Course Goal: students will, working in a team of 3-4 students, learn and apply modern distributed computing concepts to a stand alone Apache Airavata and contribute them to the code base.
- Assignments due every four weeks
- Assignments due every four weeks
The course will be split into two parts
- Part 1: Learning basic cloud native architectures, distributed computing concepts, microservices, DevOps etc
- Part 2: Applying what you have learned to Apache Airavata
This will be a project heavy course. Students will be divided into teams. Each team will have 3 projects. There will also be a midterm and final presentation. The maximum number of points for the semester is 100. 90-100 points is an A, 80-89 points is a B, etc.
- Course Projects 90%: There will be 3 projects, including mid-term and final milestones. Each
project is worth 25 points.
- Must use Apache compatible open source licensed software and tools
- Projects must be checked into github, must be reproducibly executable on the
deadline day by the AI’s and instructors.
- Linux/Unix compatible
- If the instructors cannot execute your project and verify you have met the success criteria, the team receives 0 points.
- A team may resubmit their assignment at any time before the next milestone. Each resubmission gets -1 points; i.e., 9 points if you get it right on the second try, 8 points on the third try, etc.
- Students who show no activity (no github commits, no email discussions, etc) for the milestone will receive 0 points.
- Up to 5 points for GitHub interactions with other projects (not your team’s
project). Examples include
- Posting bugs that get resolved
- Resolving bugs in other team’s projects. These must be accepted to the code base. Trivial issues don’t get rewarded.
- Classroom Interactions and Peer Reviews: 10%. The projects and the topics will require
interactive pro-active participation. Also mimicking real-world open source and software
development practices, the course requires students to be aware of other approaches to
problems, borrowing ideas (with proper acknowledgements and no stealing and plagiarizing)
and peer reviewing and offering constructive feedback. These demonstrated interactions (on
github issues and pull requests) will be worth 10 points.
- 1 point perfect attendance
- Up to 4 points classroom interactions
- Project Grading
- Each project will be judged on ~4 quality attributes.
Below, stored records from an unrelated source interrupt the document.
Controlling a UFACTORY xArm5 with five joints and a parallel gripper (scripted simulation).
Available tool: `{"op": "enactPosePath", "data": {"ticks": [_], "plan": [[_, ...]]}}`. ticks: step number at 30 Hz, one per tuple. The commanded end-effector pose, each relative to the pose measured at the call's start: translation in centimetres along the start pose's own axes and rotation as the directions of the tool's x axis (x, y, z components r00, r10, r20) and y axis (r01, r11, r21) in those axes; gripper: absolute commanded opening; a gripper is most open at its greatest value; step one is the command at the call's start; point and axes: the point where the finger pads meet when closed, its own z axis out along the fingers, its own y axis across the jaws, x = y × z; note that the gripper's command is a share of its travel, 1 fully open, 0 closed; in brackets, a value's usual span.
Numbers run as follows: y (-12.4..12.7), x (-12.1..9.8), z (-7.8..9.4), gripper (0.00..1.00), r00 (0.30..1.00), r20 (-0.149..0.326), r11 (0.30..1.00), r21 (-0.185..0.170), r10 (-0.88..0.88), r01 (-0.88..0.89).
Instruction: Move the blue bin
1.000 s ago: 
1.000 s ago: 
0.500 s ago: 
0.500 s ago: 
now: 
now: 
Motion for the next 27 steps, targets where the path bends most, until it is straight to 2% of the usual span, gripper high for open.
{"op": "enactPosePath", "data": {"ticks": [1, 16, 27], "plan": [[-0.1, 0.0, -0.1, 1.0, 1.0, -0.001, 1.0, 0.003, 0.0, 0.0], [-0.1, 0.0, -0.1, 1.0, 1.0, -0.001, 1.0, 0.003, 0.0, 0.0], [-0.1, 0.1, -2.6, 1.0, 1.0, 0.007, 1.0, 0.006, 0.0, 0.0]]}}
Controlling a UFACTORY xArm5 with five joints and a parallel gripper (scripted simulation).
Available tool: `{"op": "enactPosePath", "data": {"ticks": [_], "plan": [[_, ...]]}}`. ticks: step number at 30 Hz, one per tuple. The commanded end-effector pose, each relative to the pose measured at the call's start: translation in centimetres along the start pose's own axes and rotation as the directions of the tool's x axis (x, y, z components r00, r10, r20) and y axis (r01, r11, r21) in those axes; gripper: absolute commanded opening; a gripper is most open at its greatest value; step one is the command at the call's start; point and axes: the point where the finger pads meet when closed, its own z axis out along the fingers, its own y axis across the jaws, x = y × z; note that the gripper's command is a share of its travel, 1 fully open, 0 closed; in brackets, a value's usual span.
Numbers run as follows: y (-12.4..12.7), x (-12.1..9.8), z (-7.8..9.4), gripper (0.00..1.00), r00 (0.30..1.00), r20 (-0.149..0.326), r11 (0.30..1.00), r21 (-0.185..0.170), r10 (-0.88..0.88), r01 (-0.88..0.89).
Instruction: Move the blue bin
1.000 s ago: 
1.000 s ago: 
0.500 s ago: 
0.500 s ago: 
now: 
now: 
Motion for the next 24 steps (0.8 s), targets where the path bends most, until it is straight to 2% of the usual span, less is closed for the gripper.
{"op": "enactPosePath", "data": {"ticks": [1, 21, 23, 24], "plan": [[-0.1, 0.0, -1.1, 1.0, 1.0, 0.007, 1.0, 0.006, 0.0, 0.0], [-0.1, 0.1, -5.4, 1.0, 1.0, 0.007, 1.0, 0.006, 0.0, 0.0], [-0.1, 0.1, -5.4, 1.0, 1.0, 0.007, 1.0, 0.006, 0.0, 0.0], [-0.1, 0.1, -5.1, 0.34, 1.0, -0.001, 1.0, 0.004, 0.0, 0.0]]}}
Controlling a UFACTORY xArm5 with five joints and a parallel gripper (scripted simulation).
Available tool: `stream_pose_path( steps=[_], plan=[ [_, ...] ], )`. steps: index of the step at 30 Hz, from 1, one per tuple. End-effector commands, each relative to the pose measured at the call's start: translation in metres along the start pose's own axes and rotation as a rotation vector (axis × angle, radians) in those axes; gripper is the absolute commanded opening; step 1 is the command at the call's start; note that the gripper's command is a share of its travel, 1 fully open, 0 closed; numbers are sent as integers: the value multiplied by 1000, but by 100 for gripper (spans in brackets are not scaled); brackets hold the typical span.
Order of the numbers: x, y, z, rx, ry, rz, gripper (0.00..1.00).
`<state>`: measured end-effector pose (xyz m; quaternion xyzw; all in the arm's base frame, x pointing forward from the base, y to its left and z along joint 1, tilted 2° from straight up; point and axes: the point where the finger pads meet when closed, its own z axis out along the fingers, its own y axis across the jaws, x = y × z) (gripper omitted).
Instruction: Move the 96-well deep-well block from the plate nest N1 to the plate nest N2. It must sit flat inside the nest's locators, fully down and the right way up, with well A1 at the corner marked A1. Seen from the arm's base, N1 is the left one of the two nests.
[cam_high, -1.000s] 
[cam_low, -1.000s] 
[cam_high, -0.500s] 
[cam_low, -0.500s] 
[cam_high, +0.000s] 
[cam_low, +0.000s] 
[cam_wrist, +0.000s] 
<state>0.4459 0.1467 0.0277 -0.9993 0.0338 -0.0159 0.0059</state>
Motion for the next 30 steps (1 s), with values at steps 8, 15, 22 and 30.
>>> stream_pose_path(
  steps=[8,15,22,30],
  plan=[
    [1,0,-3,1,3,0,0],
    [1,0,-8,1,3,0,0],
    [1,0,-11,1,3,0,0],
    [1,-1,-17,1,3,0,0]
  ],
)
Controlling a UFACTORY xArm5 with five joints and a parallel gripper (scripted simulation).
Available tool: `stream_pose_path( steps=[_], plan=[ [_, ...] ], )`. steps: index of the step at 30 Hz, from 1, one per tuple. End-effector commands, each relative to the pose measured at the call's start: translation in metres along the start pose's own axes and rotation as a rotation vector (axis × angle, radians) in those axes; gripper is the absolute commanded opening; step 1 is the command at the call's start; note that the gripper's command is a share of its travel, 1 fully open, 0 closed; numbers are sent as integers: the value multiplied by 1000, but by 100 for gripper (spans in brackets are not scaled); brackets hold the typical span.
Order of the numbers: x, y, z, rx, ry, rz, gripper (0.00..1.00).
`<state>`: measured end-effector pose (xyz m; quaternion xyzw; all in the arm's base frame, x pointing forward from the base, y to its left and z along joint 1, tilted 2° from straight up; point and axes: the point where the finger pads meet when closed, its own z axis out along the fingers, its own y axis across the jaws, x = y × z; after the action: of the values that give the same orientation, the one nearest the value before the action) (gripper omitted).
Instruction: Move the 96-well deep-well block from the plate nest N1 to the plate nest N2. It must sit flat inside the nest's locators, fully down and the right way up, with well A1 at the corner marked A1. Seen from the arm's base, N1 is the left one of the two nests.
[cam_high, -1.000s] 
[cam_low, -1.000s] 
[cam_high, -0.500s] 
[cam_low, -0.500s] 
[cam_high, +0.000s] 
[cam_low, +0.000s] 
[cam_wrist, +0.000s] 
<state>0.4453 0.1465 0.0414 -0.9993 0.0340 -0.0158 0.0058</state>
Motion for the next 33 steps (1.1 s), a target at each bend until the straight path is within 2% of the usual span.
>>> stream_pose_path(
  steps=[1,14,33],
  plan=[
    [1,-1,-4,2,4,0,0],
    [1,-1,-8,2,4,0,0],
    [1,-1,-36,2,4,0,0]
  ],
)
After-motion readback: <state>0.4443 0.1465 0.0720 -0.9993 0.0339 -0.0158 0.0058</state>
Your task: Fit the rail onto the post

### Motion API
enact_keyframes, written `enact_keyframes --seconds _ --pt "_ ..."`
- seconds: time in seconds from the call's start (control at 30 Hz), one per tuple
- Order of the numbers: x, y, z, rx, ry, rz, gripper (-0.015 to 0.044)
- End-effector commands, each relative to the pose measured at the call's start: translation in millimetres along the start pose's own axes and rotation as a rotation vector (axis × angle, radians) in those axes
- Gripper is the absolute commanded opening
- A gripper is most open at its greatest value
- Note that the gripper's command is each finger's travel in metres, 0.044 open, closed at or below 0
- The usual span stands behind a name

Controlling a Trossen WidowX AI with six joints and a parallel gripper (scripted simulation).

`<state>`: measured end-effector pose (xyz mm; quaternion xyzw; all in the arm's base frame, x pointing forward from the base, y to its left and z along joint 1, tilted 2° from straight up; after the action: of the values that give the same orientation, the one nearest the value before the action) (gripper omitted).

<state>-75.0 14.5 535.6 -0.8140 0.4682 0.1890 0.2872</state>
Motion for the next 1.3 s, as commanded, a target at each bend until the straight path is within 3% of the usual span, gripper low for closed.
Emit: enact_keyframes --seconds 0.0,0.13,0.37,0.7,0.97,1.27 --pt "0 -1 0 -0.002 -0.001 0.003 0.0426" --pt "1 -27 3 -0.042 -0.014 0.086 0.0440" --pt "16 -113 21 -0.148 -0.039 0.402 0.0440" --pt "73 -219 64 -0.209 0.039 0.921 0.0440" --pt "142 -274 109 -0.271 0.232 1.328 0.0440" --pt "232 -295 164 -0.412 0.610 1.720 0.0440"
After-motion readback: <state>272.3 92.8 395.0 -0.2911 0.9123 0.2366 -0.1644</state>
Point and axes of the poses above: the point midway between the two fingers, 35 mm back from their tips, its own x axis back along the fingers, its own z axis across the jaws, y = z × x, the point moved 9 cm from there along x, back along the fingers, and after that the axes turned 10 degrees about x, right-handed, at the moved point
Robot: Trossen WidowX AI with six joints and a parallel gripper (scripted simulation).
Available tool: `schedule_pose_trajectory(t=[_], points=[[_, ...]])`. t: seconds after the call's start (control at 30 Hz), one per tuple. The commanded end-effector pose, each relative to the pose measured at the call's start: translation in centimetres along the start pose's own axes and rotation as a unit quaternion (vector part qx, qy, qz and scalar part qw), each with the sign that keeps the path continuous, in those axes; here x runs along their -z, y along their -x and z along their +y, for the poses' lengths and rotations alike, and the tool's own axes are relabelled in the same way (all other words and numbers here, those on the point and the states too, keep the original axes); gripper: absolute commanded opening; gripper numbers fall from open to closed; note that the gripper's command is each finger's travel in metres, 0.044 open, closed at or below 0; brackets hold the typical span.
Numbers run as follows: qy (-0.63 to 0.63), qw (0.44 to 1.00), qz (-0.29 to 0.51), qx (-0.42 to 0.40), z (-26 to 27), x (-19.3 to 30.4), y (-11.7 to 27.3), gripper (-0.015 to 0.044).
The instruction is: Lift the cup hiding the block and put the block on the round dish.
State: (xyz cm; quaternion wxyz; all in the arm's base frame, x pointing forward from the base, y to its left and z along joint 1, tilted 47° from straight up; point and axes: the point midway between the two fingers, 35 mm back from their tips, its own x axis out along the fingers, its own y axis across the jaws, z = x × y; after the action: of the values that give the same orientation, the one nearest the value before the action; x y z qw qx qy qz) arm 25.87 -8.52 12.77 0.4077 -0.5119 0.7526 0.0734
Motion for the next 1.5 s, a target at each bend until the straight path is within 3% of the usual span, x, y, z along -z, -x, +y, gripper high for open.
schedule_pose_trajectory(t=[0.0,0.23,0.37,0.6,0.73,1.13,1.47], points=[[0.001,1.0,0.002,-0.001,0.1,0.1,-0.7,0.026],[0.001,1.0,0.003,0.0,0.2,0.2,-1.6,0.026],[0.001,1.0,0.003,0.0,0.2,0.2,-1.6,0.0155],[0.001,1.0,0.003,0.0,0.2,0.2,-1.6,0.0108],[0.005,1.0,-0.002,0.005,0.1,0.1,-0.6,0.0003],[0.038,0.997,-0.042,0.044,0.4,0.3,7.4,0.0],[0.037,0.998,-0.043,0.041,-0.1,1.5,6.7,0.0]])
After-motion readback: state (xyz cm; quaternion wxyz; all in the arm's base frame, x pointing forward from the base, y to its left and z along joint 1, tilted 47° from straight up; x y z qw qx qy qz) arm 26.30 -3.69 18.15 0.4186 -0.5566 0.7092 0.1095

The number will vary by assignment
- To get all points, the project must demonstrate all attributes to the grader. The grader must also be able to easily install and test all software by following documentation for the milestone in the team’s GitHub Wiki.
- Each student on the team will submit a report describing what they did
- Give a percentage of effort for each attribute
- Provide auditable proof via links to issues and commits.
During the course, instructors will provide references to journal and conference papers. A good understanding of concepts discussed in these referred papers will greatly help in absorbing the course material.
- Principles of Distributed Computing – Lecture Collection
- Overview of Apache Airavata
- Large-scale cluster management at Google with Borg Borg Paper
- Borg, Omega, and Kubernetes Borg, omega, and kubernetes Paper
- Apache Mesos: A Platform for Fine-Grained Resource Sharing in the Data Center Apache Mesos Paper
- Apache ZooKeeper: Wait-free coordination for Internet-scale systems Apache Zookeeper Paper
- Reuse and building upon ideas or code are major parts of modern software development. As a professional programmer you will never write anything from scratch. This class is structured such that all solutions are public. You are encouraged to learn from the work of your peers. We won’t hunt down people who are simply copying-and-pasting solutions, because without challenging themselves, they are simply wasting their time and money taking this class.